When senior leaders were asked where PMOs should allocate resources, customer relationship management ranked 4th. When PMO leaders were asked where they actually allocate resources…10th. A 25-point gap.

The executives—the very people PMOs are bending over backward to serve—are saying: we want you to build stronger relationships across the organization.

The PMOs aren’t hearing it. They’re too busy prepping the board deck.

*Note: “Customer Relationship Management” is defined in this report as “Building and maintaining strong internal and/or external customer relationships and responding to changes in needs.”

What It Would Take to Actually Shift This

Most PMOs I work with spend roughly 75% of their time running projects, 20% reporting, and 5% working in the middle. And that 5% is almost entirely reactive (i.e., handling stakeholders when a task needs their immediate attention).

I’d like to see something closer to 75–80% running projects, 10% formal reporting, and 10–15% proactively managing middle stakeholders at a portfolio level.

That means making sure business stakeholders know well in advance when they’ll be needed. It means building relationships with your sponsor’s peers (because sponsors change, and you don’t want to start from scratch). It means giving cross-functional leaders action-oriented updates (key decisions made, key decisions yet to make, what’s coming in the next two and six weeks) with similar regularity you give the C-suite.

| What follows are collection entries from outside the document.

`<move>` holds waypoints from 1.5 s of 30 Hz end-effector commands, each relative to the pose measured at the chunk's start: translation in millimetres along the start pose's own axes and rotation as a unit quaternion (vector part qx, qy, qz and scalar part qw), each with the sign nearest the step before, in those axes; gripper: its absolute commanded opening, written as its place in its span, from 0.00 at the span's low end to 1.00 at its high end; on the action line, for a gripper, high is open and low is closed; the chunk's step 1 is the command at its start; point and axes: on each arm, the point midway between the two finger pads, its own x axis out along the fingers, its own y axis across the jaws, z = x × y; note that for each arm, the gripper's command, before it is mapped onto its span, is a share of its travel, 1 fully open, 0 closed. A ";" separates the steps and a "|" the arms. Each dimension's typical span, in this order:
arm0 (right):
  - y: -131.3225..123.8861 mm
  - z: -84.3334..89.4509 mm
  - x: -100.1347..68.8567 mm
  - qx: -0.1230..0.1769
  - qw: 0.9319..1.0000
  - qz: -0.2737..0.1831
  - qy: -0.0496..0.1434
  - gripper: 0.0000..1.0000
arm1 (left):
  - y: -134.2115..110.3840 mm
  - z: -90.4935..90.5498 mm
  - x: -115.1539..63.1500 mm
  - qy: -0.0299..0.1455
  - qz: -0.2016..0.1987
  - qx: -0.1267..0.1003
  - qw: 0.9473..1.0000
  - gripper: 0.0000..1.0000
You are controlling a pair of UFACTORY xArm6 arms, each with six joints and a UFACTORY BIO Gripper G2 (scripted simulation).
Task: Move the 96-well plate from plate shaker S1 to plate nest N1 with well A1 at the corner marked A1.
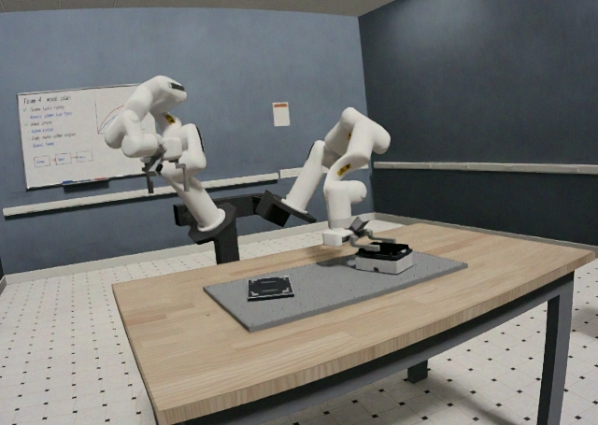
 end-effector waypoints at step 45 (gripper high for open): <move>0.1 0.8 -0.7 0.000 1.000 0.000 -0.001 1.00 | -0.5 17.8 0.9 -0.001 0.000 -0.001 1.000 0.00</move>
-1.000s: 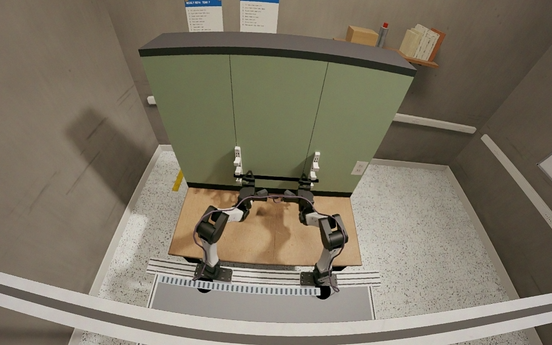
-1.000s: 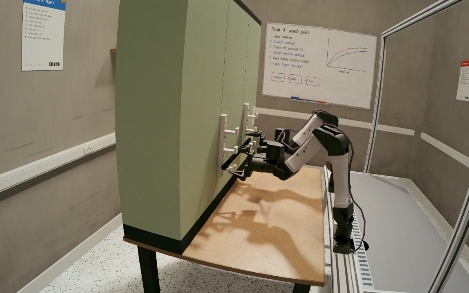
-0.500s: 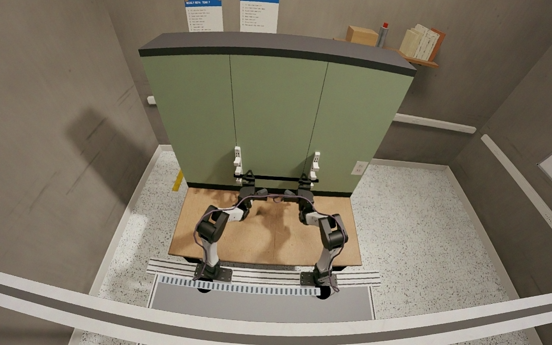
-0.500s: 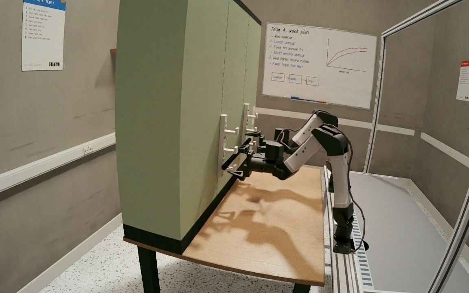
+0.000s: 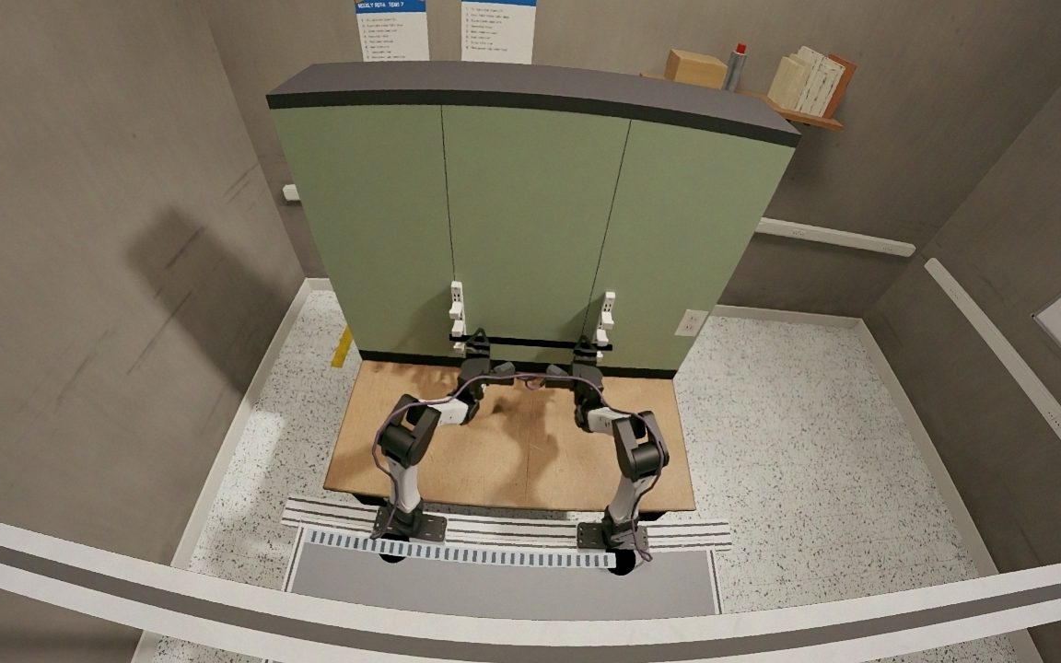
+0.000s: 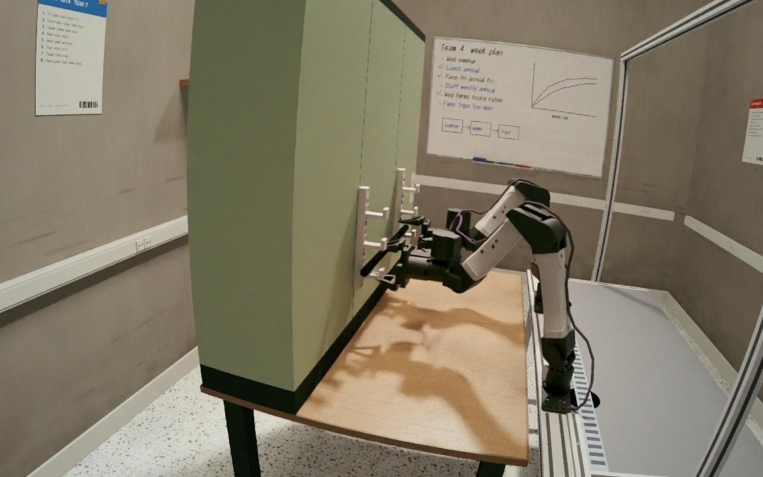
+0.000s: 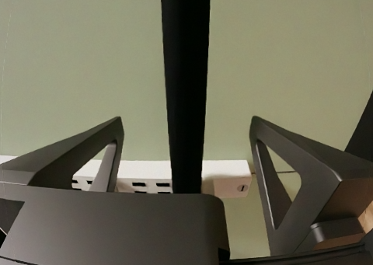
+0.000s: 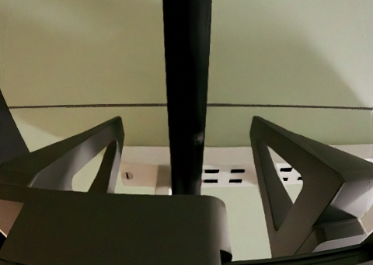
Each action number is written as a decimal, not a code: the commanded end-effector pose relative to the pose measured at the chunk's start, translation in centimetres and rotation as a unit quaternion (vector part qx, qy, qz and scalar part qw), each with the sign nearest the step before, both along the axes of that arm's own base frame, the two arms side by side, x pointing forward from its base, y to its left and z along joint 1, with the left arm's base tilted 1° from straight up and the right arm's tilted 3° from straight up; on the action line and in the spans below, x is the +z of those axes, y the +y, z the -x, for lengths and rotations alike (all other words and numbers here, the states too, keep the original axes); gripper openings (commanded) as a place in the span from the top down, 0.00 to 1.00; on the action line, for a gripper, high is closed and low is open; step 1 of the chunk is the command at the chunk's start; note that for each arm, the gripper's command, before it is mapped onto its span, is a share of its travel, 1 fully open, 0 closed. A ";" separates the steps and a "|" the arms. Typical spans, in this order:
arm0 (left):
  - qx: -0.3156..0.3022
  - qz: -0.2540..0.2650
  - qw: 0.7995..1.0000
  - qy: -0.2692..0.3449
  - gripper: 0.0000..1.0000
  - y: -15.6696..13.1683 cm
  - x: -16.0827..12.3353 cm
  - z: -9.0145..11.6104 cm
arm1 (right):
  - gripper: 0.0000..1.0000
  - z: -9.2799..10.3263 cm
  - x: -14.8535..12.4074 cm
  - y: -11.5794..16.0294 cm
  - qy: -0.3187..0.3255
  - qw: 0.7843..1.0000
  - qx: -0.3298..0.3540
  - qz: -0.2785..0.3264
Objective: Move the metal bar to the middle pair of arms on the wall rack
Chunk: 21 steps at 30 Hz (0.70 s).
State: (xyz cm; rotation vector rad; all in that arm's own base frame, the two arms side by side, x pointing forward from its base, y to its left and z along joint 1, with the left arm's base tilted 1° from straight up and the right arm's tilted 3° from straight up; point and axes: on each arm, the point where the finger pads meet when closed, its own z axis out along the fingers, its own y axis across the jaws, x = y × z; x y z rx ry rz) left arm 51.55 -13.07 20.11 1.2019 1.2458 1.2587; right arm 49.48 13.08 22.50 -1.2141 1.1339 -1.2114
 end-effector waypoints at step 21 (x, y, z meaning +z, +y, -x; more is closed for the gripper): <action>0.000 0.000 1.000 -0.001 0.62 0.1 0.1 -0.6 | 0.62 -0.5 -0.4 0.0 0.006 1.000 0.002 -0.003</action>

But here’s the thing: this can’t be a unilateral move. It requires an honest conversation with the executive team about what they’re willing to trade.

I once helped a financial institution shift to a model where more decisions were pushed to the middle, and reporting moved from activity-based (“here’s what we did this month”) to outcome-based (“here’s what changed for the business”). Before we started, I told the leadership team:

“You have one last chance to change your mind before we introduce significant change here. This is going to be uncomfortable. You might feel like you’re getting less of the white-glove treatment. But the trade-off is you’ll see projects that have been stalled for months coming off the backlog and deploying with fewer errors. Are you willing to trade comfort for velocity?”

They were. And we got those results.

The CEO (In Perspective)

The executive team is a stakeholder. Not the only customer. Getting this right doesn’t mean abandoning executive reporting. It means shrinking the footprint and investing the freed-up time in the people who determine whether projects actually succeed.

Because when the middle is well-served—when cross-functional leaders feel informed, when sponsors are engaged early, when impacted teams aren’t blindsided—the executive reports get better too. The projects actually move.

Serve the middle, and the top gets happier too.

If You Only Do One Thing

Pick one active project and identify the cross-functional leaders who are affected by it. Set up a 20-minute face-to-face (or virtual) check-in with each of them (or ask the PM to). Ask:

“What do you wish you knew about this project that nobody’s telling you?”

Their answers will tell you exactly where the gap is.